- WORK INSTRUCTIONS: An exact copy of every entry below is needed.

- STORED DATA:
- Opening Delimiter -
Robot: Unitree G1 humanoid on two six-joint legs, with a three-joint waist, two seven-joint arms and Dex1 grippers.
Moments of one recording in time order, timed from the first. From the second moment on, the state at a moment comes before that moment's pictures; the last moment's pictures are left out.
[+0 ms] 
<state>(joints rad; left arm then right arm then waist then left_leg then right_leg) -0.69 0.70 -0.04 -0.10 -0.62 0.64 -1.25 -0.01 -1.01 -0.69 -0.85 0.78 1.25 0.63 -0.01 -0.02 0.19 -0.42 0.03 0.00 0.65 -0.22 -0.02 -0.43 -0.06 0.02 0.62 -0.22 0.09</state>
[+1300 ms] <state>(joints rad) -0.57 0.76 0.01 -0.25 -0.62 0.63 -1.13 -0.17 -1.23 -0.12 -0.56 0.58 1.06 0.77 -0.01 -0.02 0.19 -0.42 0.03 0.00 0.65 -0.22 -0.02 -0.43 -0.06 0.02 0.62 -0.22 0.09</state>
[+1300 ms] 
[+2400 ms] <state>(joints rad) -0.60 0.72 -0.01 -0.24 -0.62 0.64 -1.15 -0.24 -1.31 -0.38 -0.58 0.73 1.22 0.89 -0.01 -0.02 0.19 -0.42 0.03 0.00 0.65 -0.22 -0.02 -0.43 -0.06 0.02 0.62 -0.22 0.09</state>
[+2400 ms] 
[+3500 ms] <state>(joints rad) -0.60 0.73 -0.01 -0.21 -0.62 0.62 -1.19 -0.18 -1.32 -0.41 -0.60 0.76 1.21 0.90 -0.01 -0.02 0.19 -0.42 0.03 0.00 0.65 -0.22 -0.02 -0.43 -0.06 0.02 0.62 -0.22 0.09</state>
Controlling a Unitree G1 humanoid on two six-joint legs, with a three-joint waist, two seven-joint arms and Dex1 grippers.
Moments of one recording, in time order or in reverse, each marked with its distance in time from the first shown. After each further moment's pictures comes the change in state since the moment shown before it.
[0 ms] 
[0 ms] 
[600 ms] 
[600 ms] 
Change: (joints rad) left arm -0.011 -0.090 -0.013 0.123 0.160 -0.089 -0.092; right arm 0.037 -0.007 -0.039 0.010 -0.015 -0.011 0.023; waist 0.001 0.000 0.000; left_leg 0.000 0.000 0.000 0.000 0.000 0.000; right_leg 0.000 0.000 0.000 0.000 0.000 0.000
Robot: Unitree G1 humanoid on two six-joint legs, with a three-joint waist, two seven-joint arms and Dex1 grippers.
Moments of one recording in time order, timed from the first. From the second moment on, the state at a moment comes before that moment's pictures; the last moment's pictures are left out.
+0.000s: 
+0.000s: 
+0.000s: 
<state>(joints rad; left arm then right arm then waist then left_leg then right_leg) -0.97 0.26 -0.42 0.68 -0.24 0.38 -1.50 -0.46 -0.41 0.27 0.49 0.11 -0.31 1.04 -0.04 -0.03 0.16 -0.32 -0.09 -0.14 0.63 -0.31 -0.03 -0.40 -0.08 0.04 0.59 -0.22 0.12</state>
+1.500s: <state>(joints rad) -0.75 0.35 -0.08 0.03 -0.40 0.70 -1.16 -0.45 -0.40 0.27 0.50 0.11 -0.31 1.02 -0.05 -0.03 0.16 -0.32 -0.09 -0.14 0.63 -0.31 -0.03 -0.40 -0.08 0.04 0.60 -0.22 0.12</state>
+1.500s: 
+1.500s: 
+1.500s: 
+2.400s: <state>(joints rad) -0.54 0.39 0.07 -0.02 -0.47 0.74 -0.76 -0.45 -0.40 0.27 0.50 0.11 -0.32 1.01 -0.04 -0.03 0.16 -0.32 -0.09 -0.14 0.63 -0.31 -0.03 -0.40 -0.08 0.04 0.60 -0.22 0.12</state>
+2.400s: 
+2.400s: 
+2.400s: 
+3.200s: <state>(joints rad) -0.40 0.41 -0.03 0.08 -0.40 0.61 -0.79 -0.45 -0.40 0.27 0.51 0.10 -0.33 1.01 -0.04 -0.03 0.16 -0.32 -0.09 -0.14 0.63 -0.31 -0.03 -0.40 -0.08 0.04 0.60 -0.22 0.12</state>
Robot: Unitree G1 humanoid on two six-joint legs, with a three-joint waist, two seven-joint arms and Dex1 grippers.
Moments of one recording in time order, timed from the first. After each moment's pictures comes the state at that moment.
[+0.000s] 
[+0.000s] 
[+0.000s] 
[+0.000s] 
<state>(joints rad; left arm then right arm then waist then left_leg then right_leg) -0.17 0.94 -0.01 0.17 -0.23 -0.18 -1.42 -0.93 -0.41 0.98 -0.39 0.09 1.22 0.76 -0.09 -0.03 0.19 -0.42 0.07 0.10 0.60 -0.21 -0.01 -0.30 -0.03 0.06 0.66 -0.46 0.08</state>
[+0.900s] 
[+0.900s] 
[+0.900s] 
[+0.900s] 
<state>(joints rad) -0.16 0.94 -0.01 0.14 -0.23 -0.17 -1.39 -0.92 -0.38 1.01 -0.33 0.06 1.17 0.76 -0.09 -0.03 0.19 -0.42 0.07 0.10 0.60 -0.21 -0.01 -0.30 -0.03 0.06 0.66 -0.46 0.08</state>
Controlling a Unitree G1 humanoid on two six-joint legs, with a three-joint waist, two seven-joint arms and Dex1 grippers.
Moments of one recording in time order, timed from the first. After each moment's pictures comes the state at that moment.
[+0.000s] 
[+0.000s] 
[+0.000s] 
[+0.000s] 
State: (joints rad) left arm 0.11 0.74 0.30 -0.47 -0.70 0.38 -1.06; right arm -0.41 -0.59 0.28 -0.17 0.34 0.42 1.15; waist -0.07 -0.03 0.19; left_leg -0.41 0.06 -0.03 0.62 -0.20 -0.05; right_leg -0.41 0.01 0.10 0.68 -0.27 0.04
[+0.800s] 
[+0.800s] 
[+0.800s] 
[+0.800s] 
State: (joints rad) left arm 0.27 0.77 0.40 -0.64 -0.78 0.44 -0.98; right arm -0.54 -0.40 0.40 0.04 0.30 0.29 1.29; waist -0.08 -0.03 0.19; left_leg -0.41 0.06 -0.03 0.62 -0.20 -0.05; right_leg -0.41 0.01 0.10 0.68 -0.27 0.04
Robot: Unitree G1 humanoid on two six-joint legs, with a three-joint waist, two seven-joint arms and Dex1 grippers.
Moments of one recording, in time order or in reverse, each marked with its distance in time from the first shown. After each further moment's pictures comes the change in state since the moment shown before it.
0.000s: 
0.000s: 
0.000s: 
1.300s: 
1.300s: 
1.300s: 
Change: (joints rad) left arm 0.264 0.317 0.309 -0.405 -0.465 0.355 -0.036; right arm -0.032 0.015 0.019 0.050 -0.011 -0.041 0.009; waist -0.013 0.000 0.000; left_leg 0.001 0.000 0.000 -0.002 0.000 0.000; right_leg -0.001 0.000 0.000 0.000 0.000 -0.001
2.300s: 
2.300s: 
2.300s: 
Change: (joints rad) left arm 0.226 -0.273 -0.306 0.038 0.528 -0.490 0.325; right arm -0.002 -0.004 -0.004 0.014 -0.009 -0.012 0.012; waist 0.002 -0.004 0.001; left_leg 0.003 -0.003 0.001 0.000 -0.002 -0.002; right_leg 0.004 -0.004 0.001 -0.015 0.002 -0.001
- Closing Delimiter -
- ANSWER SECTION:
Robot: Unitree G1 humanoid on two six-joint legs, with a three-joint waist, two seven-joint arms and Dex1 grippers.
Moments of one recording in time order, timed from the first. From the second moment on, the state at a moment comes before that moment's pictures; the last moment's pictures are left out.
[+0 ms] 
<state>(joints rad; left arm then right arm then waist then left_leg then right_leg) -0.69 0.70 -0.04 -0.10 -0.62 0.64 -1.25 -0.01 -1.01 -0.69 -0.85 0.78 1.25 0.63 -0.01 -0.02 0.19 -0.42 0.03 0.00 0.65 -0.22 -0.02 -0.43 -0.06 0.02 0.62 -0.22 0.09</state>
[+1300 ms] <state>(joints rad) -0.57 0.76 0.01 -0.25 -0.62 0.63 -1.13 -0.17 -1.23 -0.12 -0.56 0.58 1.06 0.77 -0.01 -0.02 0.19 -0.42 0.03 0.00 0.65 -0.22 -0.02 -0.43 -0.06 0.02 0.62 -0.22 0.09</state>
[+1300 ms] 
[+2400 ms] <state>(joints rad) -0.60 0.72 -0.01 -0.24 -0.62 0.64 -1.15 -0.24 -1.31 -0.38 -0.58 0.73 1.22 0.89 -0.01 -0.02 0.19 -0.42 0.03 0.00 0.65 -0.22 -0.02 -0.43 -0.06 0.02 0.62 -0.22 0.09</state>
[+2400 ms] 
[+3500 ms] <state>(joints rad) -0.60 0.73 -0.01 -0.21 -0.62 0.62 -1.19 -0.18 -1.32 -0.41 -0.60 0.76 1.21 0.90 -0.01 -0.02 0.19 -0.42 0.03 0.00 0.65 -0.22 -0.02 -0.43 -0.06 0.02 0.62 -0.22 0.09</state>
Controlling a Unitree G1 humanoid on two six-joint legs, with a three-joint waist, two seven-joint arms and Dex1 grippers.
Moments of one recording, in time order or in reverse, each marked with its distance in time from the first shown. After each further moment's pictures comes the change in state since the moment shown before it.
[0 ms] 
[0 ms] 
[600 ms] 
[600 ms] 
Change: (joints rad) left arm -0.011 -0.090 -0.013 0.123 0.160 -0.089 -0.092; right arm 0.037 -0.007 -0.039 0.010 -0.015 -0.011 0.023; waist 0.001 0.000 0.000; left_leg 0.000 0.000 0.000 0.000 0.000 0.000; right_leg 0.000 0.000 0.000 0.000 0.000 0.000
Robot: Unitree G1 humanoid on two six-joint legs, with a three-joint waist, two seven-joint arms and Dex1 grippers.
Moments of one recording in time order, timed from the first. From the second moment on, the state at a moment comes before that moment's pictures; the last moment's pictures are left out.
+0.000s: 
+0.000s: 
+0.000s: 
<state>(joints rad; left arm then right arm then waist then left_leg then right_leg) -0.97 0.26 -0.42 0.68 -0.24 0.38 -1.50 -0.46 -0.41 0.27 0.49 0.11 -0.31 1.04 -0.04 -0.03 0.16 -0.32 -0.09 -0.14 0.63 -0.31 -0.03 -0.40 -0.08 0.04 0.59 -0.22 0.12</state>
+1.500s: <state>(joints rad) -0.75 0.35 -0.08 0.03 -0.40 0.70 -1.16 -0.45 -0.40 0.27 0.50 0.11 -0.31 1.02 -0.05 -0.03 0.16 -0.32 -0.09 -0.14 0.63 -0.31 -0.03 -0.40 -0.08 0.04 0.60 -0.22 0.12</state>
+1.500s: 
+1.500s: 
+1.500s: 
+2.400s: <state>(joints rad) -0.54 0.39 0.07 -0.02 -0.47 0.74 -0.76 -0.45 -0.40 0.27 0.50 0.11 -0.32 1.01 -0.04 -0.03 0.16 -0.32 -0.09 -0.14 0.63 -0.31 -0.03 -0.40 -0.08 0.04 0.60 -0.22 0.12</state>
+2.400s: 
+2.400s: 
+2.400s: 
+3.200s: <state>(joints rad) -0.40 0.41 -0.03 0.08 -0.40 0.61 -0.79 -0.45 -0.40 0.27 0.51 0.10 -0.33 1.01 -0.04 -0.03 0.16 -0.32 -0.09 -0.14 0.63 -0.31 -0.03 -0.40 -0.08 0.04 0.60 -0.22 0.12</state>
Robot: Unitree G1 humanoid on two six-joint legs, with a three-joint waist, two seven-joint arms and Dex1 grippers.
Moments of one recording in time order, timed from the first. After each moment's pictures comes the state at that moment.
[+0.000s] 
[+0.000s] 
[+0.000s] 
[+0.000s] 
<state>(joints rad; left arm then right arm then waist then left_leg then right_leg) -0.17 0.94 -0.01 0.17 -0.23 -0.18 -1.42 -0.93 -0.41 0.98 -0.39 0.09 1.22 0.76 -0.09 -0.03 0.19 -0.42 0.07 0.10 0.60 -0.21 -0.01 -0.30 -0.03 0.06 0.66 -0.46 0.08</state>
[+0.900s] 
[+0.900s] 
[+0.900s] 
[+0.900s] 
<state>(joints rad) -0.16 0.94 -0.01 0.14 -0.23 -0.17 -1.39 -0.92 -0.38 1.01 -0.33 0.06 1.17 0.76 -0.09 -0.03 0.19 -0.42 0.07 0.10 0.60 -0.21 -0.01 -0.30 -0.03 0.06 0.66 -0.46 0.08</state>
Controlling a Unitree G1 humanoid on two six-joint legs, with a three-joint waist, two seven-joint arms and Dex1 grippers.
Moments of one recording in time order, timed from the first. After each moment's pictures comes the state at that moment.
[+0.000s] 
[+0.000s] 
[+0.000s] 
[+0.000s] 
State: (joints rad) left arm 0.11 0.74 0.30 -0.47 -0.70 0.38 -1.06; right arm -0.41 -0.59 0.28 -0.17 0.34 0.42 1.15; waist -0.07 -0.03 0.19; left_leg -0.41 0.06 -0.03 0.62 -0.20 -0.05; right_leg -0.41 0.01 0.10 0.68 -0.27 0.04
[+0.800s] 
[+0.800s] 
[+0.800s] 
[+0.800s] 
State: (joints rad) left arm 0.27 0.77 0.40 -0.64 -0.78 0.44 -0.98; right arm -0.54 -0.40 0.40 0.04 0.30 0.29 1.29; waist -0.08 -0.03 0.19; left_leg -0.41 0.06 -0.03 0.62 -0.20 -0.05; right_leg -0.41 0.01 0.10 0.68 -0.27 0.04
Robot: Unitree G1 humanoid on two six-joint legs, with a three-joint waist, two seven-joint arms and Dex1 grippers.
Moments of one recording, in time order or in reverse, each marked with its distance in time from the first shown. After each further moment's pictures comes the change in state since the moment shown before it.
0.000s: 
0.000s: 
0.000s: 
1.300s: 
1.300s: 
1.300s: 
Change: (joints rad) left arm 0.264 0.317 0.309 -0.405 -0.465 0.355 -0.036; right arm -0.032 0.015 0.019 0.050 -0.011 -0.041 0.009; waist -0.013 0.000 0.000; left_leg 0.001 0.000 0.000 -0.002 0.000 0.000; right_leg -0.001 0.000 0.000 0.000 0.000 -0.001
2.300s: 
2.300s: 
2.300s: 
Change: (joints rad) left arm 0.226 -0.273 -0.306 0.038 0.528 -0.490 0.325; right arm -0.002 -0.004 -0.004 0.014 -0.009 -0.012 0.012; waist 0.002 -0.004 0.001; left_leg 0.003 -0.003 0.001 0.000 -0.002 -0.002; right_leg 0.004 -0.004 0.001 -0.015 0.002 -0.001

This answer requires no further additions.